# It's time to file I think



## brokenbythis (Aug 21, 2011)

So after a year of back and forth, a false reconciliation (him still seeing his female "friends", lies and deceit), then me kicking him out again in July, I finally think its time to file and move ahead.

He'e never going to change. Never. I really don't think he is capable of a committed relationship. His own family is so messed up with multiple divorces I don't think he knows what a real relationship is. 

He's been making amends the last 6 wks or so, he tells me he would do this and that differently if we got back together, but I know he still sees other SINGLE female "friends" a lot, he doesn't share any of his life with me and he has made no concrete effort to commit to our relationship again, even if we continue to live apart for a while.

The lease is up on the house we shared,in 8 wks. I have been struggling to pay for it and I will be moving into an apartment. I will tell him this today when he comes over to pick up our son for his 2 day visitation. He also needs to take one of the dogs as the apartments I will be moving to only allow one dog.

I am so sad... it has really hit me this weekend. I don't know what I'm sadder about, my marriage ending and being alone, my son now coming from a broken home, or the fact that I married a unfaithful a-hole who never had any intention of treating this like a marriage and treating me like a wife.

I feel like I've given him plently of chances and time to make things better and now I feel like the year is coming to and end, my lease is up, and I need to file for divorce and move into an apartment I can easily afford, and get on with my life.

The memories of the hurts he has caused me over the past 12 years haunt my dreams. Its not right, I deserve someone who cares about me and loves me.

I've been so depressed all weekend. I have not cried for so long and this weekend I've been a total mess. Am I making the right decision?


----------



## oncehisangel (Oct 13, 2012)

huggs honey
You follow what feels right for you.


----------



## EleGirl (Dec 3, 2011)

Sorry to hear it's come to this.
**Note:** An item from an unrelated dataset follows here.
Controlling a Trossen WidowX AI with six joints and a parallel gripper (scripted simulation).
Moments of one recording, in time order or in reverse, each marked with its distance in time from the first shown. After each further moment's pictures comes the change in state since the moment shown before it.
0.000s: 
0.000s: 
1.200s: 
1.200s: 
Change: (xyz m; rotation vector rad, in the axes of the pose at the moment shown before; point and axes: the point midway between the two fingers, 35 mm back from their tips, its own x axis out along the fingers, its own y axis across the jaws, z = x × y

I know it sounds hollow, but in time you will be ok, even better.

How do you know that he is still seeing other women? 

Has he told you that he's not doing this?


----------



## brokenbythis (Aug 21, 2011)

Ele: He doesn't tell me anything about what he does in his spare time. My son tells me. He takes our little boy out with his "friends". When I confront him he doesn't want to talk about it, or he denies it or he says what I've always heard with the other multiple single female friends he used to see in secret: "we're just friends".

How many posts on TAM are about just friends?


----------



## that_girl (Jul 6, 2011)

Just wanted to give a hug.


----------